That quest provided the objective of a second expedition when Cook, promoted from Lieutenant to Commander commander in the Resolution, accompanied by Tobias Furneaux's Adventure circumnavigated the globe in high southern latitudes without finding the fabled continental land mass.
On this three-year voyage, Cook crossed the Antarctic Circle, carefully investigated Antarctic waters in that region, and turned north towards the New Hebrides. He revisited New Zealand, went on to discover New Caledonia and Norfolk Island in the Pacific, along with South Georgia in the South Atlantic and also charted Easter Island, the Marquesas and Tonga. By the time he returned to England in 1775, he had covered some 96,000 kilometres in three years.

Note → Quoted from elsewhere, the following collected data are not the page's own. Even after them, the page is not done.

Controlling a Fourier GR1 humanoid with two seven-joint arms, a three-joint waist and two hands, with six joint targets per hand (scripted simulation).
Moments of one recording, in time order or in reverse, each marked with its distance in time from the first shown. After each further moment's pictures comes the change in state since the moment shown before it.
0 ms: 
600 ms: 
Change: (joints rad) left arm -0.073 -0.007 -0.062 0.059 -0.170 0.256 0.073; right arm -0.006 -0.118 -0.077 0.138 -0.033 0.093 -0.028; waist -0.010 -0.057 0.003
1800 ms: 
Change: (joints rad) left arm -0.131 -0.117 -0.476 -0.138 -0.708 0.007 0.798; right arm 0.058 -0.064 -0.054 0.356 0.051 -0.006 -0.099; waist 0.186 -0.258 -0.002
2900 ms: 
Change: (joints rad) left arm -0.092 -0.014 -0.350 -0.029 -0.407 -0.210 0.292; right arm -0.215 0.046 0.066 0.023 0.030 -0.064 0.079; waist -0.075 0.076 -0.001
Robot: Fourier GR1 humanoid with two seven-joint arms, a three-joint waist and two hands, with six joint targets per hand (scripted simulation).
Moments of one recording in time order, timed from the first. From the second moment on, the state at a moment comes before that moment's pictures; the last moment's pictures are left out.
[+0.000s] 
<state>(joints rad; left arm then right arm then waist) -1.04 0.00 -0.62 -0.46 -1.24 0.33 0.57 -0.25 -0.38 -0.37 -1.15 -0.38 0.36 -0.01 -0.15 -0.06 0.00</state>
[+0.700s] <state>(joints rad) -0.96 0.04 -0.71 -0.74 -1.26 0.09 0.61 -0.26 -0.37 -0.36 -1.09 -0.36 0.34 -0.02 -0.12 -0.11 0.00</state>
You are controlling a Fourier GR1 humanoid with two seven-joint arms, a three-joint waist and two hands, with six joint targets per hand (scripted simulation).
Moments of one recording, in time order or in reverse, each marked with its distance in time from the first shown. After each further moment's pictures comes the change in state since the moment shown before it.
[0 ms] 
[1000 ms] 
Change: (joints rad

Along the way, in February and March 1773, the Adventure, having lost the Resolution in fog and gales, made for Van Diemen's Land's south coast. Furneaux renamed Bruny Island's Adventure Bay, sailed around the Tasman Peninsula and along Tasmania's east before proceeding to a pre-arranged rendezvous in New Zealand.
Having put to rest the myth of Terra Australis Incognita, Cook, promoted to Captain and given an honorary retirement from the Navy, with a sinecure as an officer of the Greenwich Hospital. He was now a Fellow of the Royal Society, awarded the Copley Gold Medal for the remarkable achievement of completing his second voyage without losing a man to scurvy, but remained restless.
Cook turned his attention to the Pacific coasts of North America and Siberia, where he hoped to find the western outlet of the fabled North-West Passage, which was believed to connect the Atlantic to the Pacific around the top of North America.